You're an inspiration!!
I have a few potted herbs in my house. Can't gather a few leaves without cat hair and dust. -_-
Also, the basil, oregano, parsley, and cilantro are surprisingly short-lived even indoors.
Growing my own salad greens would be great. If anything would grow for me (and thrive, or at least, stay alive!).
Hey Carol, I don't think you got my little joke about reading the only book on my shelves that I hadn't read yet. I made that post the day after you and I derided a person who said that, in her bio or something, as haughty. A little private joke just for you. I do that a lot. And you miss them a lot! lol I am so bad at jokes!
I'm sorry I didn't see (or remember) your "joke about reading the only book on my shelves that I hadn't read yet" -
I'm sorry! It's not you. It's me.
Yes, I remember telling you about an author whose bio includes the claim that she has read EVERY BOOK on her shelves. (Well, good for you honey.) Funny, earlier this morning I had revisited my 3-star review of her book. Everyone else 5-stars her and sings her praises. Why did I find her so annoying? Her humility seems like an act...?

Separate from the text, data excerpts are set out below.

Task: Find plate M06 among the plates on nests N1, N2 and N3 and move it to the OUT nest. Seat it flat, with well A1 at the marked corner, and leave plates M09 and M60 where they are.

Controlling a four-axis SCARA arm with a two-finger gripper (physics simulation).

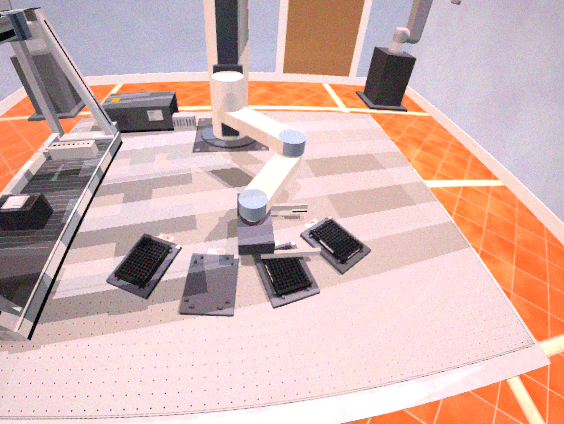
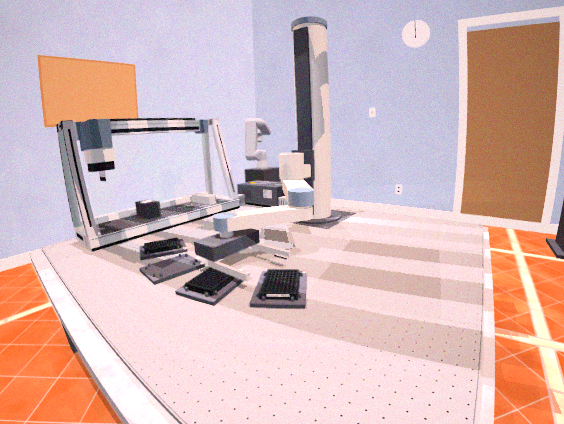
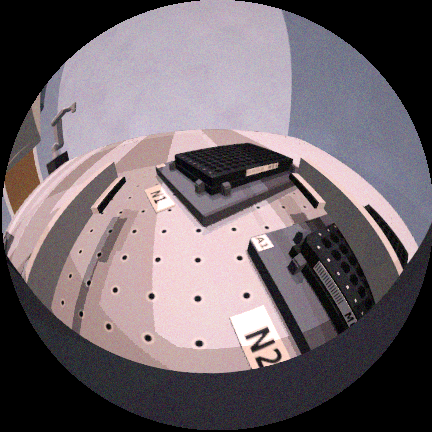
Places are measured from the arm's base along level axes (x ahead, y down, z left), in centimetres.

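Pixels of known places: gripper, between the fingertips: (image 1: 313, 227) (image 2: 270, 265) (image 3: 205, 162); arm's base, origin of its link: (image 1: 231, 135) (image 2: 314, 218).
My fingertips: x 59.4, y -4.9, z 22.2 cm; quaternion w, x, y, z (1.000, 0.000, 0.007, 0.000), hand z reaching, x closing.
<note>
For each thing: its top centre in the pictures, then the offset to it from my fingertips. "spot": a spot on its surface instead.
- nest N2, centre of its top: (image 3: 377, 253) (image 1: 285, 268) (image 2: 213, 277) dx +11.7, dy +1.5, dz -9.4 cm
- nest N1, centre of its top: (image 3: 236, 156) (image 2: 281, 282) (image 1: 336, 239) dx +3.6, dy +1.5, dz +6.2 cm
- Plate M09, centre of its top: (image 3: 380, 249) (image 1: 285, 267) (image 2: 212, 276) dx +11.7, dy +1.0, dz -9.4 cm
- OUT nest, centre of its top: (image 1: 210, 279) (image 2: 170, 262) dx +13.3, dy +1.5, dz -27.4 cm
- black block, a spot on its surface: (image 1: 24, 211) (image 2: 144, 204) spot: dx -3.0, dy -7.9, dz -75.4 cm
- dark box, a spot on its surface: (image 1: 140, 112) (image 2: 259, 190) spot: dx -62.9, dy -5.4, dz -59.6 cm
My gripper (image 1: 312, 231) (image 2: 267, 266) (image 3: 205, 162) is open and empty, its fingers level above the table. Its near finger passes over the back edge of nest N2 (image 1: 296, 297) (image 3: 280, 282). A black plate (image 1: 335, 239) (image 2: 281, 284) (image 3: 227, 162) sits on nest N1 (image 1: 344, 265) (image 3: 210, 204), ahead of the fingertips; its label is too small to read surely. Plate M09 (image 1: 286, 275) (image 2: 212, 281) (image 3: 345, 272) sits on N2, its label partly cut off. The OUT nest (image 1: 210, 287) (image 2: 172, 268) is empty. Another black plate (image 1: 144, 261) (image 2: 162, 245) sits on N3, label unreadable.
A gantry machine (image 1: 75, 245) (image 2: 160, 221) with a black block (image 1: 24, 211) (image 2: 148, 208) on its deck stands at the left. A dark box (image 1: 140, 112) (image 2: 261, 193) stands by the arm's column (image 1: 230, 50) (image 2: 320, 115). White name cards lie beside the nests.
</note>
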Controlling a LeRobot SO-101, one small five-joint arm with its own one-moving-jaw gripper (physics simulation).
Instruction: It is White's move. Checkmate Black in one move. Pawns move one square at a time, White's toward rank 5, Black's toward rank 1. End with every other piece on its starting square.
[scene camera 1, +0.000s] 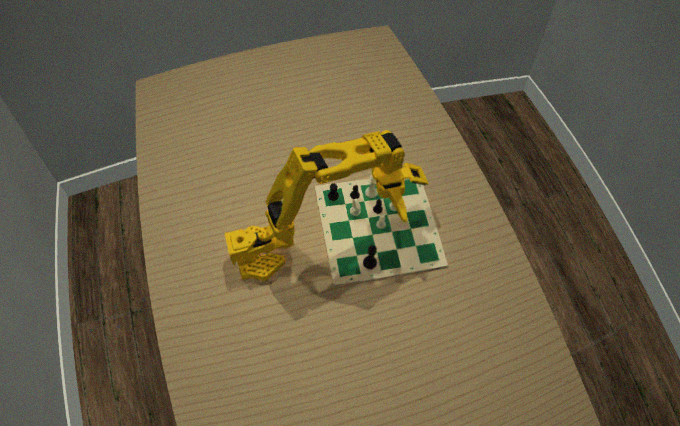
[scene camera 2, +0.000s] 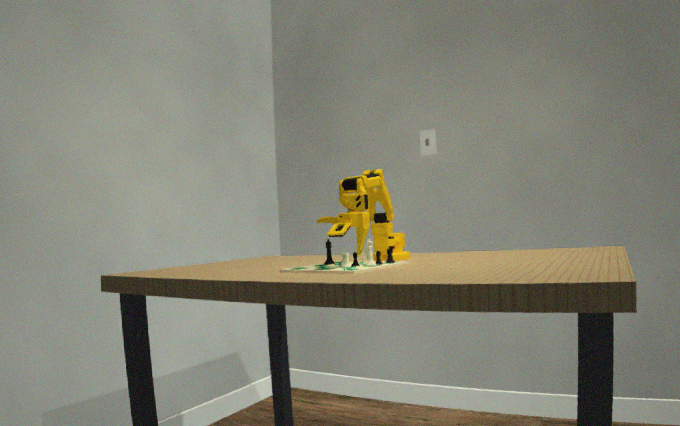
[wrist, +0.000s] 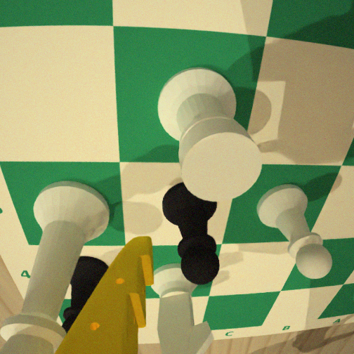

I revisited Annie Dillard, who remains fresh, original, timeless, insightful, memorable.
I also cannot review another book, by an author who lives near me - everyone else is piling on the 5-star reviews, and I found his little time-travel novel so Hallmark, so high-school, so lacking in sophistication and breadth and depth. Does anyone need to know what I think? I can do him a favor and just say NOTHING about his book, even though every author claims to want our honest feedback. (It's a lie. They want praise. And rave reviews.)
Yet another author, half an hour to the north, has been publishing and promoting her fiction, and it's just not 5-star material, so I have bought and read the book but not posted a review.
My mom actually liked this book. I was surprised. I bought her a signed copy, direct from the author, and the novel included WWII women and quilts. So, there's that angle.
And ANOTHER author from my hometown is clogging the social media group for alum with all these books he publishes. I bought his memoir. Awful. I sampled his children's books. Also not good. So three authors who live near me want buyers, readers, reviewers, but ugh ugh ugh, I cannot be honest without bringing down the wrath of the community.
So. Who cares what Carol thinks.
I'm such a critic.
---I still have not found your reference to the one book on your shelf you've yet to read.
Off to donate blood - on Valentine's Day!
Also, Ash Wednesday.
Most blood comes from repeat donors, and that's a problem, because donating so often depletes our iron, and I'm already chronically low on iron (hemoglobin) but I keep taking the pills and staying at the bottom of the range (12-17).